Similarly, the RBE distribution varied between 1.05 and 1.4 in healthy tissues, significantly different from the spatially invariant RBE value of 1.1 commonly used in clinical practice. The LET in the PTV ranged between 3 and 5 keV.µm−1, which corresponds to an RBE ranging from 1.07 to 1.1 (for both RBE models).

Discussion and conclusions

pMBRT is a novel method that appears to be promising to increase the therapeutic index for radioresistant tumours. The good results obtained in small animal experiments5,6, together with recent implementation of pMBRT in the ICPO PBS system7, were the basis for this evaluation of possible patient treatment plans.

To our knowledge, this is the first study on anonymized patients in realistic clinical settings. For this first investigation, we defined a homogeneous dose in the target as a constraint, corresponding to the conditions for which the best results in terms of long-term survival have been obtained6. Our evaluation shows that, by designing a suitable collimator, (quasi)homogeneous doses (PVDR < 1.2), with s-indices ranging from 5.5% (glioma) to 7.0% (meningioma), can be feasibly delivered to a deep-seated target volume by proton minibeam radiotherapy. It is also noteworthy that very good results in terms of tumour control have been obtained with pMBRT with a PVDR of 1.2 in the target compared to standard PT6. Consequently, plan 4, with larger ctc distances and a less uniform coverage of the tumour could also be a good alternative for treatment, as high PVDR are obtained at the entrance.
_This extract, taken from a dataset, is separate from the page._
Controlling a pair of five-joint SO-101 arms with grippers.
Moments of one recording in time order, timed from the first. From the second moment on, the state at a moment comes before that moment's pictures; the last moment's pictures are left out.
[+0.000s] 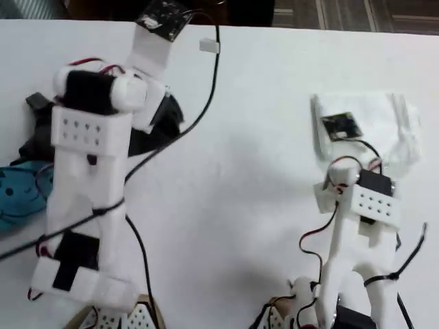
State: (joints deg) left arm 6.4 -2.7 -35.0 101.3 -14.9; right arm 17.1 -29.5 45.8 64.4 31.4
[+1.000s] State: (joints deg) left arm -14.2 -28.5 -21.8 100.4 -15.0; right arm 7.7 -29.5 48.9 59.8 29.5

It should be stressed that good homogeneity can be achieved in large target volumes, while maintaining high spatial dose fractionation at shallow depths, which would simplify treatment and reduce potential errors. The PVDR in normal tissues (see Table 4) was situated in the same range or was higher than those used in small animal experiments, in which good normal tissue sparing was obtained4,5,19. The valley doses in the first 6 cm are less than 10% of the prescribed dose. Since more biological data are needed to establish the pMBRT parameters that optimise the therapeutic index, a direct comparison was considered to be the fairest approach at this stage. However, we do not expect any change in terms of the selection of field directions and numbers. The field arrangements are selected in that way in seamless proton therapy as to avoid complex tissue interfaces or critical OAR (the gradient at the distal end of proton dose distributions is rarely used to spare critical normal tissues due to uncertainties about its exact position in the patient), and we do not expect pMBRT would change these practices.
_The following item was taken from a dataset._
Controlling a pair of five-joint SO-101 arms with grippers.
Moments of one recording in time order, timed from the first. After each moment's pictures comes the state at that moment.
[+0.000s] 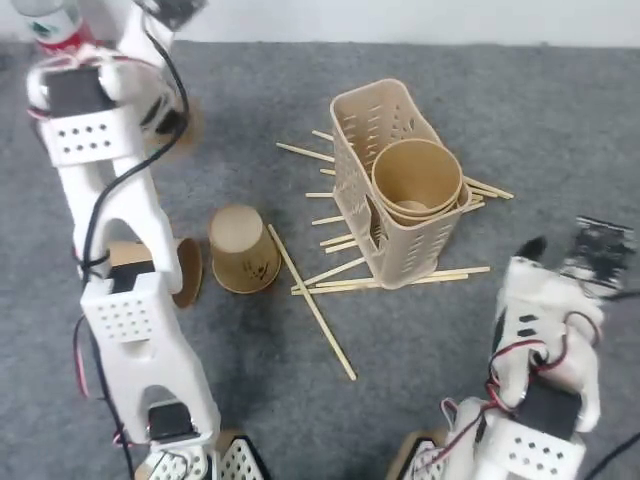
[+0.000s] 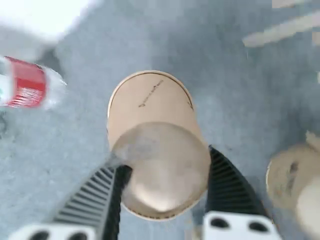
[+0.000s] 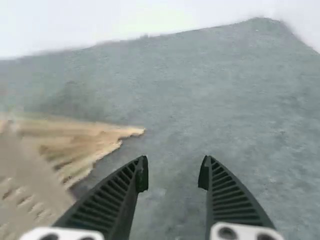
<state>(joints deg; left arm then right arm) -15.7 36.7 -71.9 98.4 -36.6 13.5 -83.7 62.5 57.8 6.5</state>
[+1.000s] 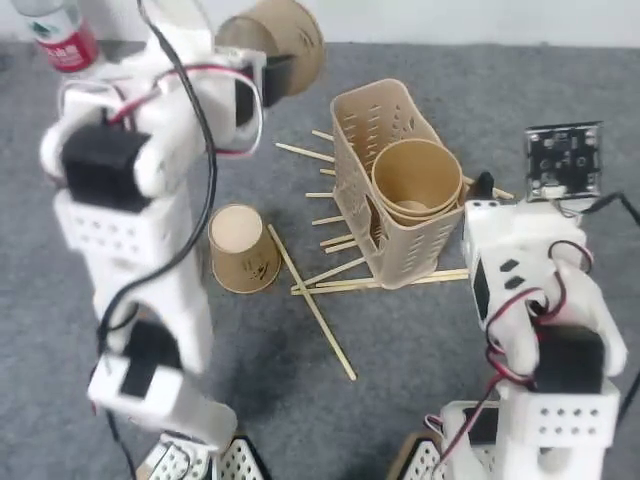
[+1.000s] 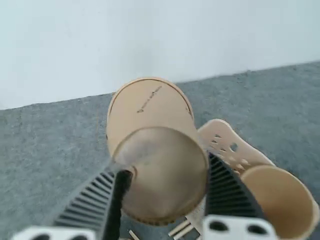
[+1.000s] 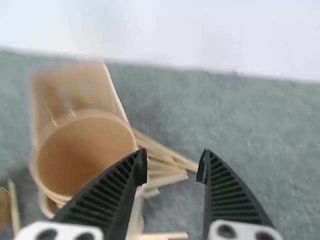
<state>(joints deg) 6.7 5.7 -62.1 98.8 11.4 -3.9 -58.6 27.1 64.3 3.6</state>
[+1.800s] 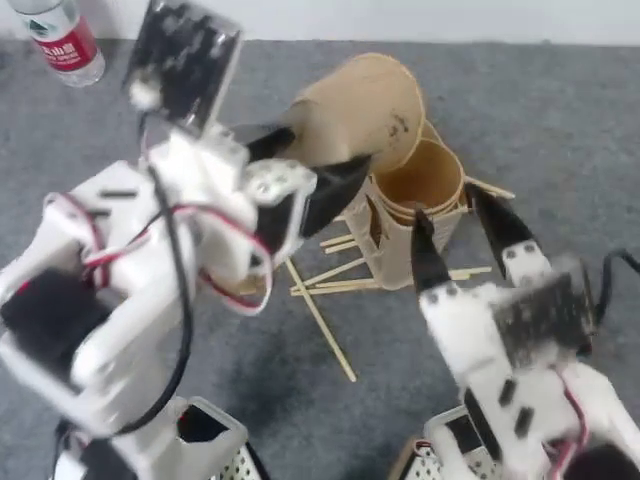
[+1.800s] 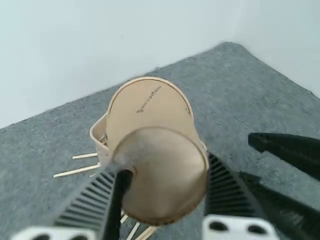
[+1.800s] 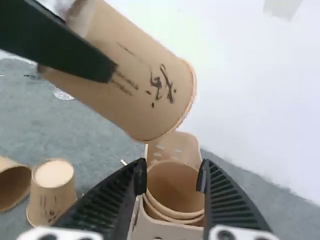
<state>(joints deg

It should be stressed that there is still room for improvement, as the weights of the PBS spots were optimized for a seamless delivery. The PVDR in normal tissues close to the PTV could be increased by developing dedicated spot optimization algorithms taking into account the geometry of the collimator (ctc and slit width) shaping the specific Bragg peak of minibeams. Moreover, pMBRT resulted in a significant reduction of the average relative doses received by shallow OAR compared to conventional PT. Similar DVHs were obtained for deep-seated organs for both pMBRT and standard PT, but several OARs were more effectively spared by spatial dose fractionation in pMBRT. This study was designed to assess relative dose distributions in intracranial targets, neglecting the interdependencies between (hypo)fractionation and spatial dose distribution: due to the lack of clinical data for this type of experimental treatment, the quality of OAR sparing may indeed depend on the prescribed dose to the PTV (expressed as a percentage in this study) and the dose fractionation scheme adopted for treatment, resulting in different absolute valley doses, which can significantly affect the OAR response.
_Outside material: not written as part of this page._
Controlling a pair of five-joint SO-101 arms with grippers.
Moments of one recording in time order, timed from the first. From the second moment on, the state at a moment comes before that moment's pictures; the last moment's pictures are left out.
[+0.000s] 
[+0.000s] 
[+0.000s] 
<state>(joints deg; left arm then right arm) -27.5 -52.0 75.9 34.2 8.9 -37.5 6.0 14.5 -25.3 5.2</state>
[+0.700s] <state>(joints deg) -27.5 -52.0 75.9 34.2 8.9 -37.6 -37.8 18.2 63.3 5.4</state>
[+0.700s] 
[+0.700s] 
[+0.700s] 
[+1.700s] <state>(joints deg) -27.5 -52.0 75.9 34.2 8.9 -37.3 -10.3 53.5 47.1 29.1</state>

In conclusion, this proof of concept study shows that pMBRT may provide satisfactory treatment plans for brain tumour patients with only one or two proton minibeam arrays delivered by an existing set-up using a multislit collimator at a clinical centre. The dose distribution in the target complies with the standard criteria, while the spatial fractionation in normal tissues might significantly increase the therapeutic index.

Further investigations on more patients, including different tumour sites, will be performed to support the design of future clinical research.